• _What to work on_
Please reproduce the records exactly, leaving out any pictures.

• _Source data_
——

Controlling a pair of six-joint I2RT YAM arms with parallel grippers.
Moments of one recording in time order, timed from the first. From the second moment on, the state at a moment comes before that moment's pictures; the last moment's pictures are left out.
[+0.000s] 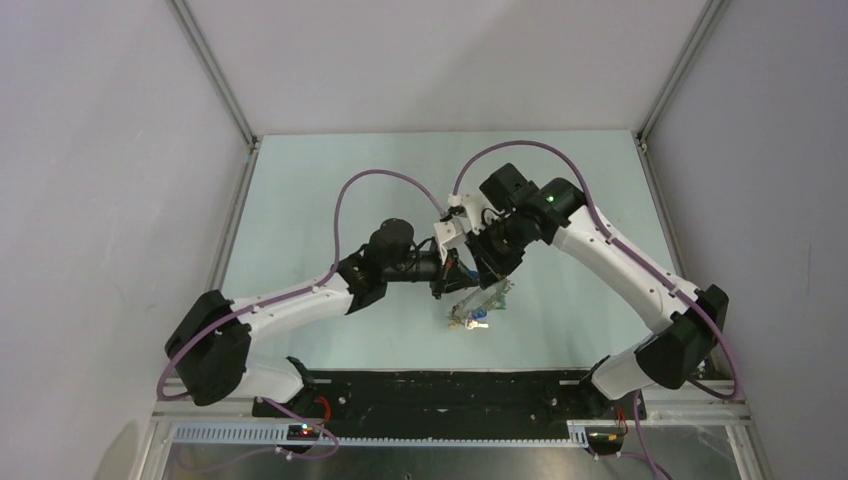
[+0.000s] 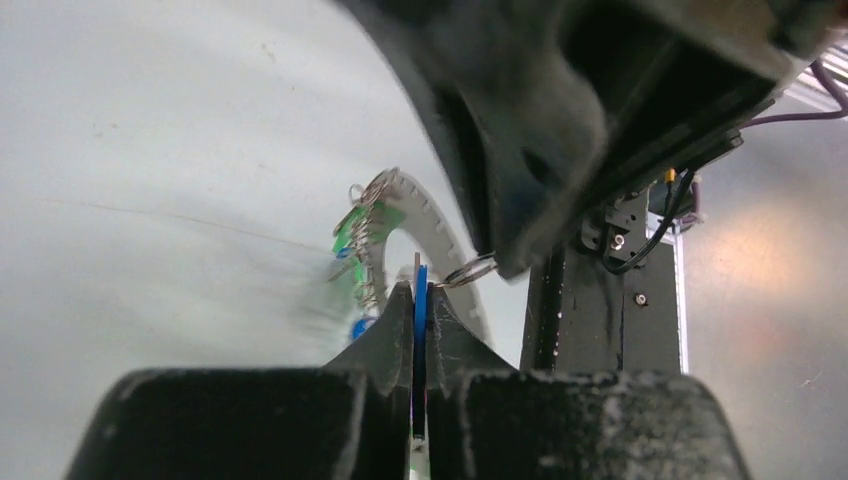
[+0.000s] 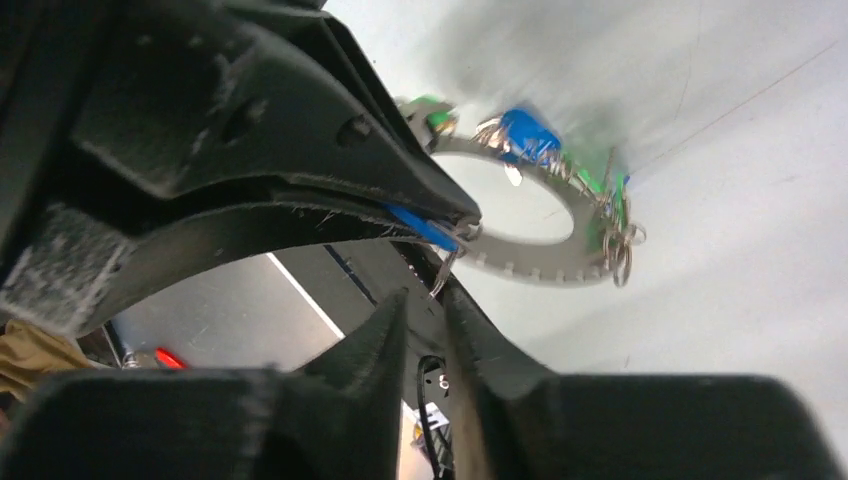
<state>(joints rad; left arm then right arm) -0.84 1.35 0.80 0.24 0.56 -0.12 0.71 1.48 1.52 -1.22 -0.36 -0.05</state>
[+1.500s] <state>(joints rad) -0.84 1.15 0.91 0.02 0.61 -0.10 0.76 0.63 0.60 0.01 -0.44 -0.21</state>
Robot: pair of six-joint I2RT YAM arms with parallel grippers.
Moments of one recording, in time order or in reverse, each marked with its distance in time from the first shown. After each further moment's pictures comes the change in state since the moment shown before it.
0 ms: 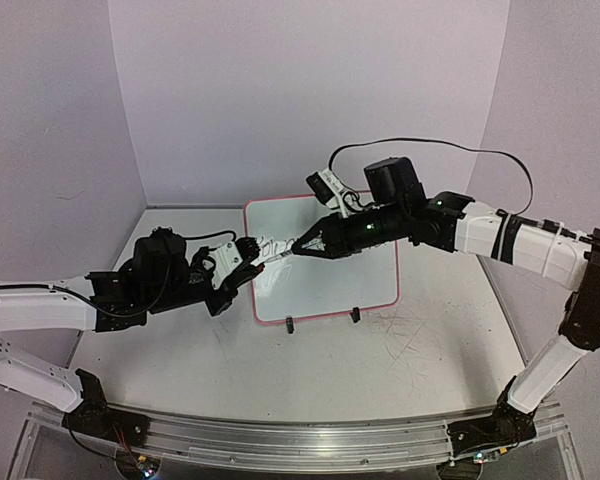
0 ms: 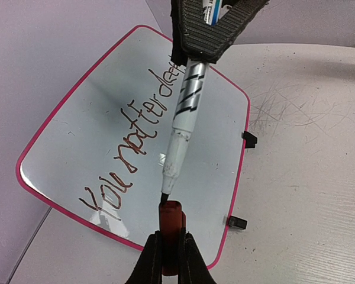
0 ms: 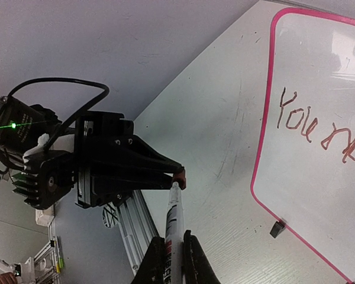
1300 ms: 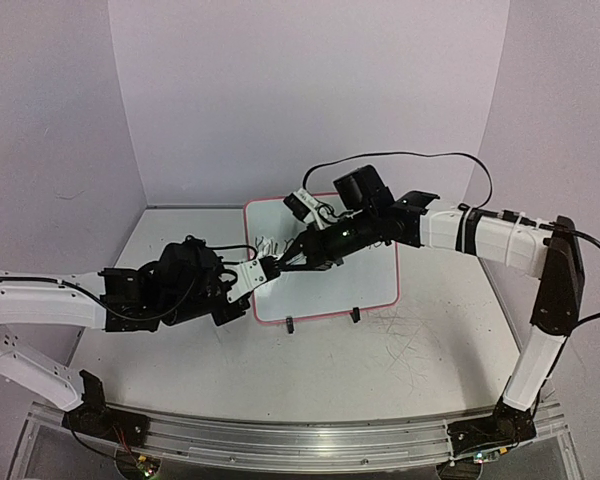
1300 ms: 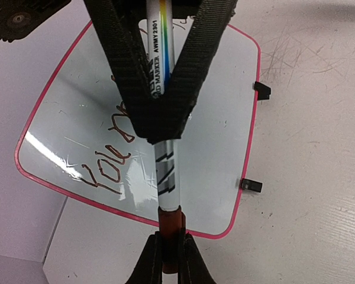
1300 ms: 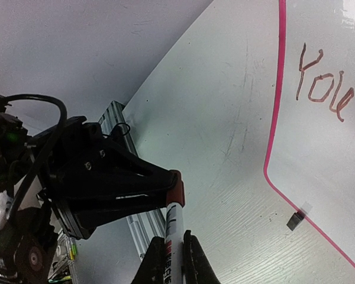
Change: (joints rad) left arm -0.146 0.082 0.116 -0.220 -0.289 0.065; right arm 0.019 0.188 0.134 -0.105 -0.084 0.021
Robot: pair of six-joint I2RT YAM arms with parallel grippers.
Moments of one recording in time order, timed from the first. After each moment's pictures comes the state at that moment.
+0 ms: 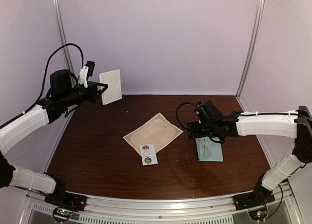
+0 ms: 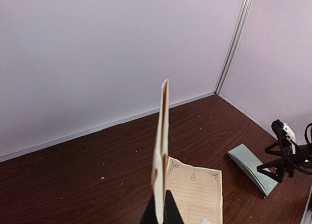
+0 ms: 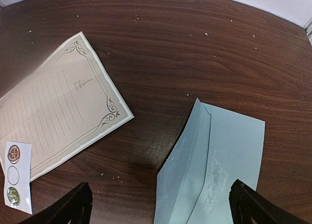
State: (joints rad) left arm -0.34 1.20 0.99 0.01 0.36 -0.11; right arm 0.80 1.50 0.98 -0.34 0.44 0.48
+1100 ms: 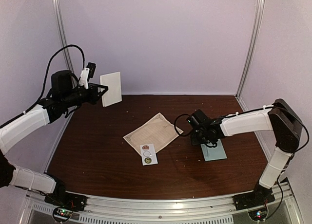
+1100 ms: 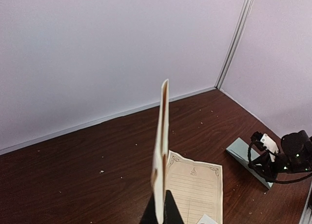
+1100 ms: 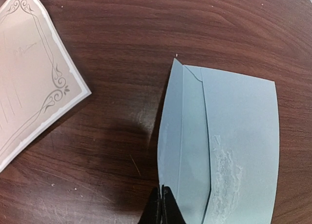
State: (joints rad) left arm -0.34 1.21 0.99 -0.01 0.36 -0.11; right arm 0.74 1.74 1.00 -0.32 0.44 0.52
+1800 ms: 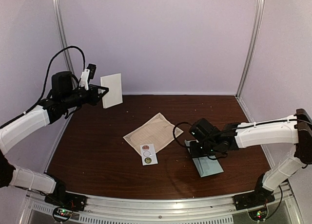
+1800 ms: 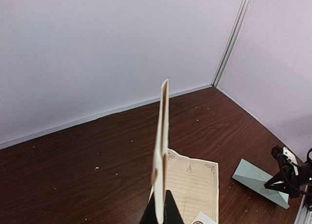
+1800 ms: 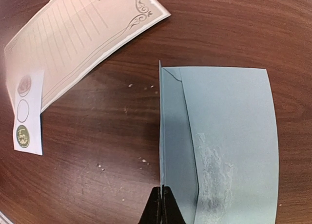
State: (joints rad) left arm -0.34 1.21 0.97 -0.02 0.38 -0.12; right arm 0.92 1.48 0.86 -0.43 0.27 0.72
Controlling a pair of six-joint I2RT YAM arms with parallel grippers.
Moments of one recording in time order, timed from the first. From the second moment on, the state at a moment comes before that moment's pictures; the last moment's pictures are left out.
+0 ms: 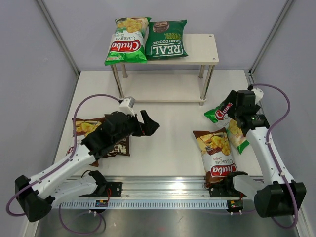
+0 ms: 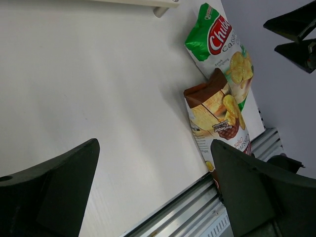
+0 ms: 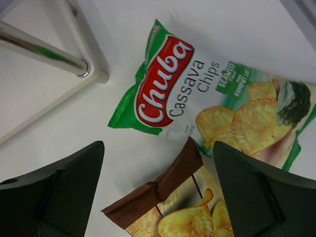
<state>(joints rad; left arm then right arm) -0.78 0.90 0.81 -0.30 -0.06 -0.69 0.08 1.09 1.02 -0.58 0.28 0.54</state>
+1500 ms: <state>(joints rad) -0.83 2.42 1.69 0.36 0.22 -0.94 0.09 0.36 1.04 -0.73 -0.13 0.69</state>
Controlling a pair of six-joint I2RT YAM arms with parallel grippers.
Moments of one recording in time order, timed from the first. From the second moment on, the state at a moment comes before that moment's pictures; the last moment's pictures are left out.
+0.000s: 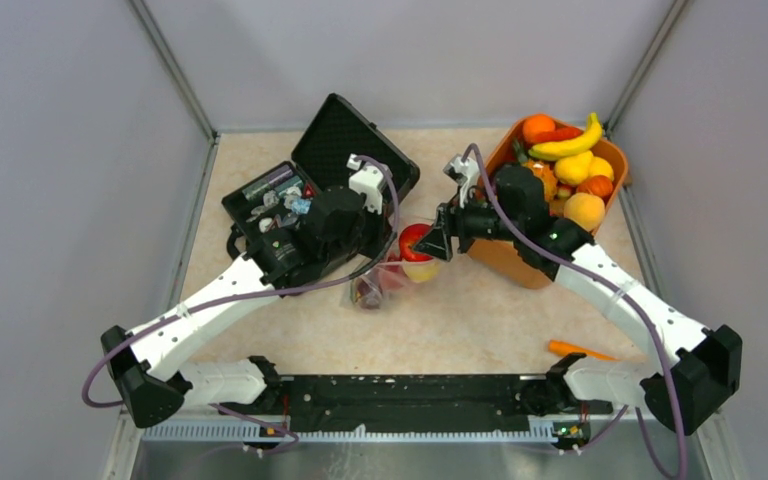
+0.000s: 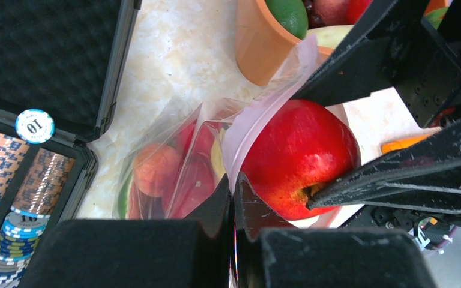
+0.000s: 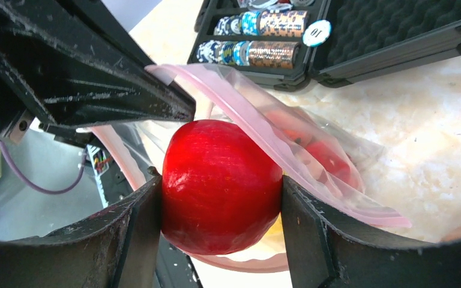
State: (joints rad) left arm -0.86 1.19 1.21 -0.50 -0.10 -0.38; right arm 0.61 1.18 1.06 -0.29 -0.55 0.20
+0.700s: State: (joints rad) left arm -0.86 1.19 1.24 -0.54 -0.18 -0.39; right arm 0.63 1.16 1.06 -0.24 -0.56 0.25
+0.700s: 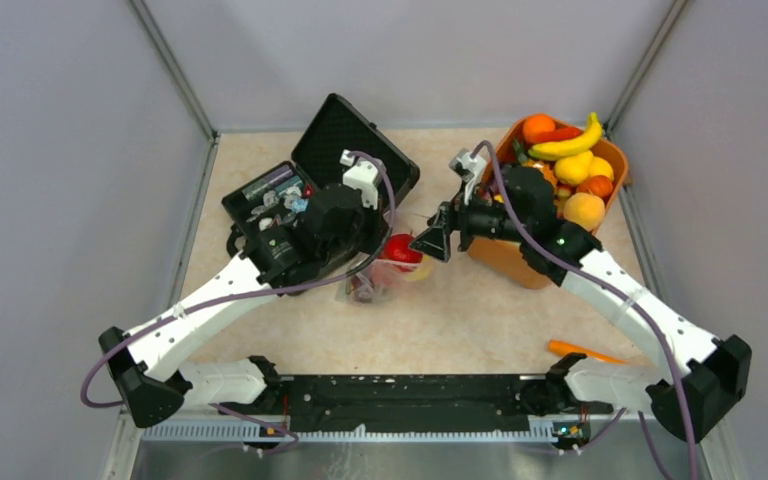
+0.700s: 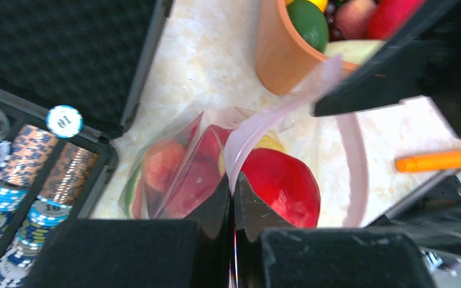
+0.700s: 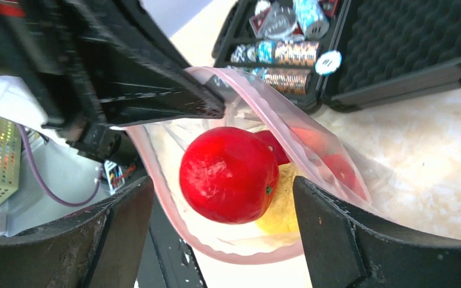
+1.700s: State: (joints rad) left arm -0.79 1.17 1.28 -0.58 -0.14 -0.39; right arm 0.64 1.19 0.98 -0.24 -0.24 0.74
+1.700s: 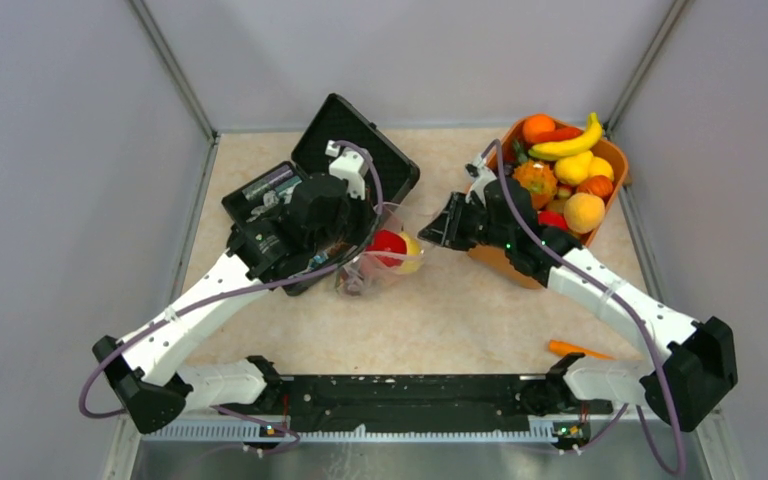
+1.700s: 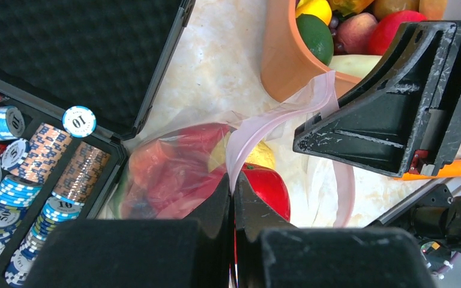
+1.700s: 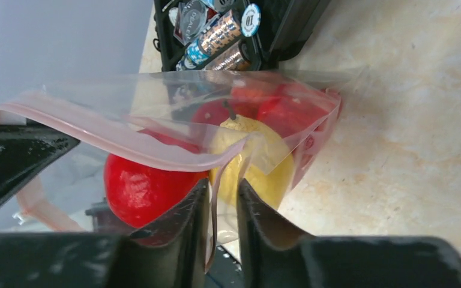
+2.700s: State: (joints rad) left arm -0.78 0.96 1.25 -0.52 0.16 -0.24; right arm 0.65 1.23 1.28 -0.43 -0.26 0.19
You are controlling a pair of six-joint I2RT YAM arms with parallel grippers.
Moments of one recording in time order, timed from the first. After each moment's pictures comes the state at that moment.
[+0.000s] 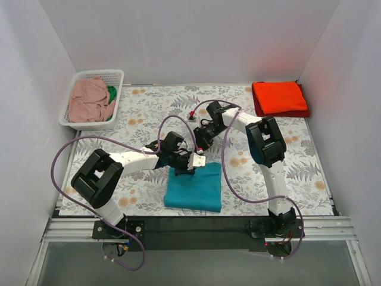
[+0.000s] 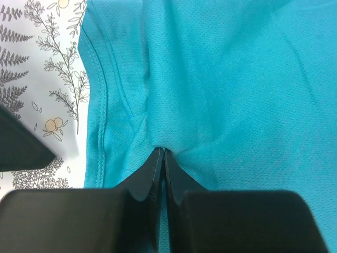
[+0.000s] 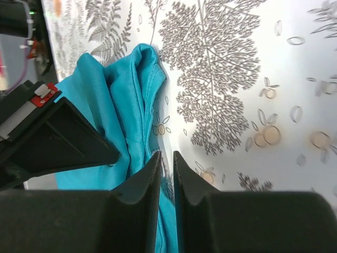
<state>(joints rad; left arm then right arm) -0.69 1.65 0.85 -0.16 0.65 0.83 0.50 2.25 1.70 -0.83 -0.97 -0.40</state>
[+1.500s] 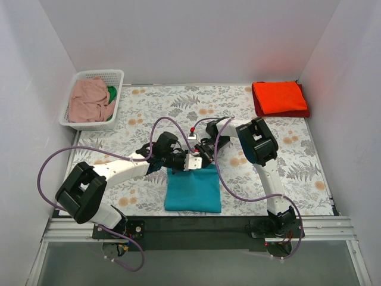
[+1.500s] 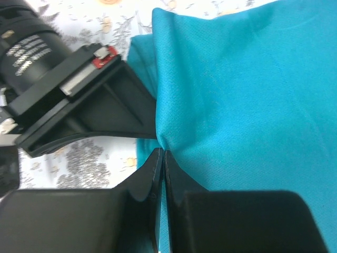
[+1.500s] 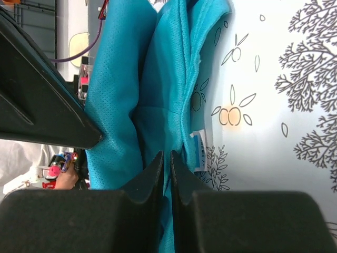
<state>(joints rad) -0.70 1.46 0.77 -0.12 0.61 0.86 0.54 2.38 1.60 -1.08 -1.26 -0.68</state>
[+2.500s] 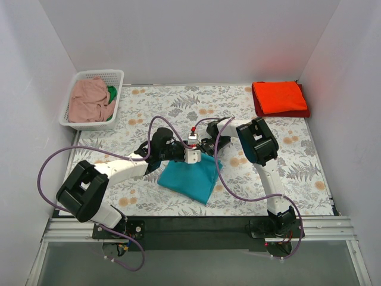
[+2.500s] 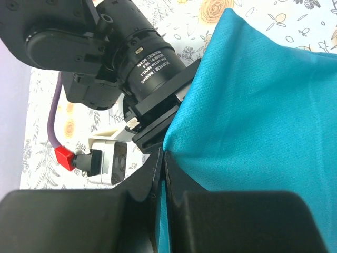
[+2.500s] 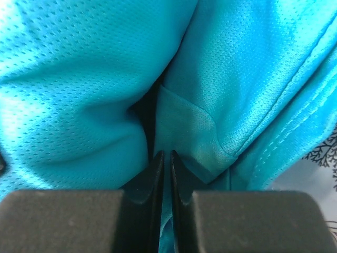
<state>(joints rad) -0.66 1.48 0.73 0.24 0.51 0.93 0.54 2.38 1.59 -1.07 -1.29 -0.70</state>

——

• _Result of this exercise_
Controlling a pair of six-joint I2RT YAM arms with parallel grippers.
Moments of one recording in time order, timed from the first. From the second moment on, the state at a moment comes before that moment's pictures; the last moment's pictures are left out.
[+0.000s] 
[+0.000s] 
[+0.000s] 
<state>(joints rad; left arm then right arm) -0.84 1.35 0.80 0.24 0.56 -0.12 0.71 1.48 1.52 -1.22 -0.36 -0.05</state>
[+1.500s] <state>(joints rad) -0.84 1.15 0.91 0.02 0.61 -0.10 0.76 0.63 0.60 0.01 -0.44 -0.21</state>
Robot: pair of six-joint I2RT YAM arms with parallel grippers.
Moments of one recording, in time order or in reverse, each marked with its distance in time from the first shown. After each further moment's pictures comes the change in state since the moment shown before it.
0 ms: 
0 ms: 
0 ms: 
1300 ms: 
1300 ms: 
1300 ms: 
Change: (joints rad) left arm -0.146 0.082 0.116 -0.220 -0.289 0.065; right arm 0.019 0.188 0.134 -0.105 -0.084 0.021
Robot: pair of six-joint I2RT YAM arms with parallel grippers.
Moments of one recording in time order, timed from the first. After each moment's pictures comes the state at that moment.
+0 ms: 
+0 ms: 
+0 ms: 
State: (joints rad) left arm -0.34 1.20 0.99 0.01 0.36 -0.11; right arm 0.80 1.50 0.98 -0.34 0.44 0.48
+1100 ms: 
+1100 ms: 
+1100 ms: 
State: (joints rad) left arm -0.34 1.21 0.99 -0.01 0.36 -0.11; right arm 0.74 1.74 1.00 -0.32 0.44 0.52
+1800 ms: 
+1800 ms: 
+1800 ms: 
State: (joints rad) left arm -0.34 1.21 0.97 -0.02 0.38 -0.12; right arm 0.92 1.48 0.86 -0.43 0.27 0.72
Controlling a pair of six-joint I2RT YAM arms with parallel grippers.
Moments of one recording in time order, timed from the first. From the second moment on, the state at a moment comes before that moment's pictures; the last moment's pictures are left out.
+0 ms: 
+0 ms: 
+0 ms: 
<state>(joints rad; left arm then right arm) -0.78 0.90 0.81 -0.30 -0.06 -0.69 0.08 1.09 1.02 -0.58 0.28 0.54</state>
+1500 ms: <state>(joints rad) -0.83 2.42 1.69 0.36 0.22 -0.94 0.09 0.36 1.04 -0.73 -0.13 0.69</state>
Controlling a pair of six-joint I2RT YAM arms with parallel grippers.
Moments of one recording in time order, timed from the first. From the second moment on, the state at a moment comes before that moment's pictures; the last moment's pictures are left out.
+0.000s: 
+0.000s: 
+0.000s: 
State: (joints rad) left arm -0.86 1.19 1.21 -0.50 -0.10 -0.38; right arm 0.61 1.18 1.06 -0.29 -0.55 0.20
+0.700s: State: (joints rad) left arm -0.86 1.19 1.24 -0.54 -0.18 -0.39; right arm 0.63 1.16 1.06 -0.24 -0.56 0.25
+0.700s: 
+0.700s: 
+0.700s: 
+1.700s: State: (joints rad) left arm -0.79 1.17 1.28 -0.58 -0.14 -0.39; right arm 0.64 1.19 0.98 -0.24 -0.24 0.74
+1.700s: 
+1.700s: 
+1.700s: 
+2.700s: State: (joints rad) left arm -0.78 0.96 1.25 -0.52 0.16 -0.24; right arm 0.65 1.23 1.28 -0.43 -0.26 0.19
You are controlling a pair of six-joint I2RT YAM arms with parallel grippers.
Moments of one recording in time order, timed from the first. After each moment's pictures comes the state at that moment.
[+0.000s] 
[+0.000s] 
[+0.000s] 
<state>(joints rad; left arm then right arm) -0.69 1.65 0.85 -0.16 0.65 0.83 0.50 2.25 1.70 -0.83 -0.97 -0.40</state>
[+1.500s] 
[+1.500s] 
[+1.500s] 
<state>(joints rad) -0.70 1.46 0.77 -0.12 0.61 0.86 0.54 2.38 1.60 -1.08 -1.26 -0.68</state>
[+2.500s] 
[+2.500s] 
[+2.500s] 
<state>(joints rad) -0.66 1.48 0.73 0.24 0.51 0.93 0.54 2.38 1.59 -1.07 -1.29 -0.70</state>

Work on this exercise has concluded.